Laissez‑faire? Hardly—New Orleans still bounces like a brass line three centuries on. The Warehouse District got hotter with the 54‑key Nobu Hotel’s New Year’s Eve debut inside the freshly rebranded Caesars New Orleans, part of a $435-million revamp that adds a 340‑room tower this year. Upriver, Audubon’s $30-million Riverfront for All is clearing Gov. Nicholls wharf to stitch a 2.25‑mile greenway from Spanish Plaza to Crescent Park by year’s end, while shovels hit sand this fall on the $23-million revival of Lincoln Beach—a historically important Black public space that will be the city’s first public beach to open in decades.

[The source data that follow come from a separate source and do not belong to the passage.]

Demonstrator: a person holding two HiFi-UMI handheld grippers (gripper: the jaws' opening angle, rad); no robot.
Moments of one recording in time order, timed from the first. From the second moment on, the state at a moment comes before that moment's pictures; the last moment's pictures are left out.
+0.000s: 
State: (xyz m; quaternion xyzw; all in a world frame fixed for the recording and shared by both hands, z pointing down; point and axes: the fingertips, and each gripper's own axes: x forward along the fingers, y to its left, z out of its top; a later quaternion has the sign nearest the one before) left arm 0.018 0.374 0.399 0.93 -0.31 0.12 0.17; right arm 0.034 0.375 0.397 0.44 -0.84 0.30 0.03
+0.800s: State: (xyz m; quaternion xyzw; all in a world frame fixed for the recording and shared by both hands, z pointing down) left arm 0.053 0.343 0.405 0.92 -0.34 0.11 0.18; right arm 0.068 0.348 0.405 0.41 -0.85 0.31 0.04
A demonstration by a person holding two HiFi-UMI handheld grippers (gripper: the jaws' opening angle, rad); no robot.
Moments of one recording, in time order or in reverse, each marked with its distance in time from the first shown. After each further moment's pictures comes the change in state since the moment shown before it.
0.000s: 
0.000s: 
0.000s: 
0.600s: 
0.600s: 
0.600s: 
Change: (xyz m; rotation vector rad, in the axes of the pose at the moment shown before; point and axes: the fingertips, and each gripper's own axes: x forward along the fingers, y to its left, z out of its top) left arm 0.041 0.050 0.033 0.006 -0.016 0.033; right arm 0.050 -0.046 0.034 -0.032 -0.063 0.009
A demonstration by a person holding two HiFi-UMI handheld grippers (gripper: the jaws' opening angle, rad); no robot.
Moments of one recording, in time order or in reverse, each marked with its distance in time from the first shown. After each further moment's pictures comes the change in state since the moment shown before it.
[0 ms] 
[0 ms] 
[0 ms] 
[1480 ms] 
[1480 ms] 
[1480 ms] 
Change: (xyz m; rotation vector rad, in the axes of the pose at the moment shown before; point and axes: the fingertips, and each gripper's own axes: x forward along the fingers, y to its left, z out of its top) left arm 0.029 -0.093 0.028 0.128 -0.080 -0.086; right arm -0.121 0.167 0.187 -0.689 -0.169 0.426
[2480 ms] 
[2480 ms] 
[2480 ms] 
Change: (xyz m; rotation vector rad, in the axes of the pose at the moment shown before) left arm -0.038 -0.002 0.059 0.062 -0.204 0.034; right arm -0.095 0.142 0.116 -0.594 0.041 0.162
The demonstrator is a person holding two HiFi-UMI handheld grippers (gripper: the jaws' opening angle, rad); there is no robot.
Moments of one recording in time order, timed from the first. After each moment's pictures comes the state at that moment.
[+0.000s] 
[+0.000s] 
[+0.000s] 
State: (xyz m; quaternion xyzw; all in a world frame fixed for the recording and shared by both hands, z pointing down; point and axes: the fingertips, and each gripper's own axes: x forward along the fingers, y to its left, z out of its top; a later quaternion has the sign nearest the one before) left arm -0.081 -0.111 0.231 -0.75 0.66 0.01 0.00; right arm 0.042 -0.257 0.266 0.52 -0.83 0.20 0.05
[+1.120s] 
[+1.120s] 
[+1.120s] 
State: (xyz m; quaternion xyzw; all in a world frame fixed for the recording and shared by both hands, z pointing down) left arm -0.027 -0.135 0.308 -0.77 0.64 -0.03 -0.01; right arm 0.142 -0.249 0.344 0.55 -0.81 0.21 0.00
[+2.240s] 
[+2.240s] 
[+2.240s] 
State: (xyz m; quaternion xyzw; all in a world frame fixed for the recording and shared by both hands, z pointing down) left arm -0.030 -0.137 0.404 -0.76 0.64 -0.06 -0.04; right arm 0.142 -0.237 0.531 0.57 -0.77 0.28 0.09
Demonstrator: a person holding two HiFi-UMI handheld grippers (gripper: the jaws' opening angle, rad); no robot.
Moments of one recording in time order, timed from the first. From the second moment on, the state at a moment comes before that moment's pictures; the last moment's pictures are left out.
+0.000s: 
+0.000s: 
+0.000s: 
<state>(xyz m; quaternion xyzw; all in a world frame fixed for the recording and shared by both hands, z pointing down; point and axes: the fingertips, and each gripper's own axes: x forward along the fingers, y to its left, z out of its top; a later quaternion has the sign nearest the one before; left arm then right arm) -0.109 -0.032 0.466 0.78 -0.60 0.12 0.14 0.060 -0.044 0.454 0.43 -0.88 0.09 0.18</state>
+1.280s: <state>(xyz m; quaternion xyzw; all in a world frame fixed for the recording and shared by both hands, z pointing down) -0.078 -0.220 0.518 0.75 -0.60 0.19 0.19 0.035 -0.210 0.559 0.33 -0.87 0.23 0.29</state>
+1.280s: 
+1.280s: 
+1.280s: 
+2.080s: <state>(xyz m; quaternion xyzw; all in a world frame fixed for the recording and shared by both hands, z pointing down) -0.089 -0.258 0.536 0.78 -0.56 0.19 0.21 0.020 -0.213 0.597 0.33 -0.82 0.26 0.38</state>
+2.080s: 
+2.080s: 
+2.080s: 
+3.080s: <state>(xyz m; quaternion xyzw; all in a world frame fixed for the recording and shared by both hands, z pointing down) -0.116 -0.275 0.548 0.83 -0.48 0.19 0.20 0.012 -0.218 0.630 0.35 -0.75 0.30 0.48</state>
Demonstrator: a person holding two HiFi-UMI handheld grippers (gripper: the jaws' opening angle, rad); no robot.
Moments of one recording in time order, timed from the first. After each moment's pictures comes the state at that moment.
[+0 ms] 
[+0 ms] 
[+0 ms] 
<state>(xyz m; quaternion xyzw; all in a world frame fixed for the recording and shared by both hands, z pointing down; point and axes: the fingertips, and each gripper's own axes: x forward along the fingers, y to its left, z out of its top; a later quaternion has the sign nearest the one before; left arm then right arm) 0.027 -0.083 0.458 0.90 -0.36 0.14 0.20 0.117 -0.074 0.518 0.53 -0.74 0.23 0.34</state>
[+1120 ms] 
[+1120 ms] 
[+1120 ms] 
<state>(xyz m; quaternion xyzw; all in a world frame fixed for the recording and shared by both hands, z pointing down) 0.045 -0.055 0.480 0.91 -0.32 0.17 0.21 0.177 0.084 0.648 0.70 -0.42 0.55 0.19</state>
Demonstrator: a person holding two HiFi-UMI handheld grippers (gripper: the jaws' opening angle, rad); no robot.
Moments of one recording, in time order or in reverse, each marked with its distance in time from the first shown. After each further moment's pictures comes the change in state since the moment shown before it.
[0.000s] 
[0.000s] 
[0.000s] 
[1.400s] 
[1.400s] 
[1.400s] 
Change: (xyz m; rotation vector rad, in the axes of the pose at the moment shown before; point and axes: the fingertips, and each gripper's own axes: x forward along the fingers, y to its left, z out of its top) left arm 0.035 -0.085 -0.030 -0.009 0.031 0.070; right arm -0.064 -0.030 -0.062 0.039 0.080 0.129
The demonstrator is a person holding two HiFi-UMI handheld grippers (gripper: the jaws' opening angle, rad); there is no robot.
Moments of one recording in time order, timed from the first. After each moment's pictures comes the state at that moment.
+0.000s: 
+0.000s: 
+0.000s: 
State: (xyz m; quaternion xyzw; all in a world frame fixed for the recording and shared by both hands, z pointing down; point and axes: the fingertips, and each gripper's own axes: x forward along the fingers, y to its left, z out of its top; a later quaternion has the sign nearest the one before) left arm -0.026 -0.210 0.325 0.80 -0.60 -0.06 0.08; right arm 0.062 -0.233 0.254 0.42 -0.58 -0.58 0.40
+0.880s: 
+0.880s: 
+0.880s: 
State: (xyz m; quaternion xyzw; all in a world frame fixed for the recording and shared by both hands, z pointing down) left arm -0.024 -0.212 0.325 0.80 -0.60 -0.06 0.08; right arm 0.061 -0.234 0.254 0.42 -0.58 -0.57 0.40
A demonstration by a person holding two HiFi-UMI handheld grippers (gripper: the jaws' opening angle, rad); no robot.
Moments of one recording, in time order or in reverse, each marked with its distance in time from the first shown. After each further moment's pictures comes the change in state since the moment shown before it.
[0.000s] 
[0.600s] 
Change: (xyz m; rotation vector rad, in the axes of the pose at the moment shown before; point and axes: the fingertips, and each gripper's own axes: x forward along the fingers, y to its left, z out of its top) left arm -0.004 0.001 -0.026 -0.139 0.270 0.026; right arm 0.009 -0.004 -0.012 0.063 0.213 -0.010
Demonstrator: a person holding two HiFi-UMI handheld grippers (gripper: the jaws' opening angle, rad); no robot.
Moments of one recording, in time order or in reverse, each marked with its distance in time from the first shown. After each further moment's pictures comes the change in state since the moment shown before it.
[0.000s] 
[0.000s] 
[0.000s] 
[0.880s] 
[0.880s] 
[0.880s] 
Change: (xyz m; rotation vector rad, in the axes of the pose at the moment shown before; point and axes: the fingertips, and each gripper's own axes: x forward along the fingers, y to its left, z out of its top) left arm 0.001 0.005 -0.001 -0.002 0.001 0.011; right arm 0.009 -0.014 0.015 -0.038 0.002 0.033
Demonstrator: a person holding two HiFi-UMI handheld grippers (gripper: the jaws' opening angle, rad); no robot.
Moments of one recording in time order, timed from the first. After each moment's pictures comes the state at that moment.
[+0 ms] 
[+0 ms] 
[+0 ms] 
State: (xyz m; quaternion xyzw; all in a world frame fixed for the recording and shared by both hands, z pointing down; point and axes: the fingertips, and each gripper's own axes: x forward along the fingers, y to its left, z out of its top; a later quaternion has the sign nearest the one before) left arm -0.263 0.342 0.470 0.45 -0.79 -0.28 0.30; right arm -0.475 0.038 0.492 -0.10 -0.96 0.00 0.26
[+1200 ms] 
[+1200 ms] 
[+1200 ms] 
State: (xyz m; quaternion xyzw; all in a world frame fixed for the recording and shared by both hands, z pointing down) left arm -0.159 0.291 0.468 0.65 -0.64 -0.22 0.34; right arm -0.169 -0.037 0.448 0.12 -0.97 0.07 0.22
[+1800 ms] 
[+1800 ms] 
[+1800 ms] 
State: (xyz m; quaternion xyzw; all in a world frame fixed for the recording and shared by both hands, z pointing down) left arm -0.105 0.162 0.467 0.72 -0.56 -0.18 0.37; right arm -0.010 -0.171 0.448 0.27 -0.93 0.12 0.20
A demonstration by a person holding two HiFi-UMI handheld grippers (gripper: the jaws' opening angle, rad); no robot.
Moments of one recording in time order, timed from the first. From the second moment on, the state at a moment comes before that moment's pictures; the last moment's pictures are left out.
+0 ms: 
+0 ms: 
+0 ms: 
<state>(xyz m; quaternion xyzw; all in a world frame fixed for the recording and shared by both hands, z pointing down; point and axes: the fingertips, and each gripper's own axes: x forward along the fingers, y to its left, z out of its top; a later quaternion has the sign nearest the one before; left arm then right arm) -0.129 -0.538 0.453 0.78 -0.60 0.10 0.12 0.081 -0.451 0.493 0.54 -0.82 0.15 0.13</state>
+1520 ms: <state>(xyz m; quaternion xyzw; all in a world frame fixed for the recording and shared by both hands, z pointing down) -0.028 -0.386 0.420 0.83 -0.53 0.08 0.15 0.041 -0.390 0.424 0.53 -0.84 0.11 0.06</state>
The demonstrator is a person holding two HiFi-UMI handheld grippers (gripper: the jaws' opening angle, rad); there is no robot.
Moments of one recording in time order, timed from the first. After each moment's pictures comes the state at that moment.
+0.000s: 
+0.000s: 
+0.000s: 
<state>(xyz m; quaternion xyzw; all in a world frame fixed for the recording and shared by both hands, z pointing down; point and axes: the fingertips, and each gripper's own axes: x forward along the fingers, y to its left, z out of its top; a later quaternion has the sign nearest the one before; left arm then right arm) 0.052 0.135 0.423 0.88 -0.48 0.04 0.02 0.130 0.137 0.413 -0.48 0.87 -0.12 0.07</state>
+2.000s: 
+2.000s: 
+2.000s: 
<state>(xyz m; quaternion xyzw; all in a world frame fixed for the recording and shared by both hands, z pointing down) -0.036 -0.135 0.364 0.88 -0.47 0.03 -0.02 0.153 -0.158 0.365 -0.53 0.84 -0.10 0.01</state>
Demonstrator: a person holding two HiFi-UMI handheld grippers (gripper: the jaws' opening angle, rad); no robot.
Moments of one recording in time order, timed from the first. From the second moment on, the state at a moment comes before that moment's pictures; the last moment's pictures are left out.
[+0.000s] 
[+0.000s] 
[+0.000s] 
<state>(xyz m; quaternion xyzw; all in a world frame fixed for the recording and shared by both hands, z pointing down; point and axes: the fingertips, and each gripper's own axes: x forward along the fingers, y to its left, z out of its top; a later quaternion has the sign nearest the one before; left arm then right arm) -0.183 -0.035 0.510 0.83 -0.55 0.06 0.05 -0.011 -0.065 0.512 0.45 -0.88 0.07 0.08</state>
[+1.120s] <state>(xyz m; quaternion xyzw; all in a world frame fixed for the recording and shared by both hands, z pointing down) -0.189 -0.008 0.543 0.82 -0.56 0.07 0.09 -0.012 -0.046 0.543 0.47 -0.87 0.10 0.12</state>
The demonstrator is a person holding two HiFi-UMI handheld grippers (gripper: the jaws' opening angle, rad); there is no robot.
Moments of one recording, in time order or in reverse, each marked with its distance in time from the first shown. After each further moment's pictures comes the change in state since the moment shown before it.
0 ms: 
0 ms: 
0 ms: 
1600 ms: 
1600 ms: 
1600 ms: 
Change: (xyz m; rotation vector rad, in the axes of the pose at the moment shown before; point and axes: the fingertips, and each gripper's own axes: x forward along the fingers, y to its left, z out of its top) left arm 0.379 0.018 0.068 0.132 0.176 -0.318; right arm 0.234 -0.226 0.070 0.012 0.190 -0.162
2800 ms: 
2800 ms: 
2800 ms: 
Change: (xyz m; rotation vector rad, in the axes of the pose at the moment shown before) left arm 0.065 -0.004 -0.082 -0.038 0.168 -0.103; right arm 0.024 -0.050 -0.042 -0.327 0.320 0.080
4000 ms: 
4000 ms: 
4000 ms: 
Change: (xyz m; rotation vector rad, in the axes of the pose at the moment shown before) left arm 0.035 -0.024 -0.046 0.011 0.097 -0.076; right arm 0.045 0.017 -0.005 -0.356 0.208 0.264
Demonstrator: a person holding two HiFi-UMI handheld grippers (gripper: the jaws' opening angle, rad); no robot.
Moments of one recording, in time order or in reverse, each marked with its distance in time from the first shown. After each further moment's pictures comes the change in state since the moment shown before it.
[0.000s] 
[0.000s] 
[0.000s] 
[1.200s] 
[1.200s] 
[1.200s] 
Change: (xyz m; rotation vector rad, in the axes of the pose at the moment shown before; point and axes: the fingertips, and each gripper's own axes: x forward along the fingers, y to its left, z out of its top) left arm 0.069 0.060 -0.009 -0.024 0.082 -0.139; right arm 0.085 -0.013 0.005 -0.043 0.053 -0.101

The River District’s first vertical—Shell’s Gulf of America HQ—broke ground in February; the district also lands a $40-million Topgolf promising 450 hires and forecasting 9,000 construction jobs. Downriver, the $1.8-billion Louisiana International Terminal begins construction this year, poised to lift trade just as Port NOLA logged a record 1.2 million cruise passengers in 2024.
Galleries and boutiques still groove in the Warehouse District and power the #2 Shopping ranking, while brass echoes on Frenchmen and across the city’s Top 5 nightlife. Just a few hours here makes it obvious why NOLA regularly finishes Top 10 in our overall Lovability index.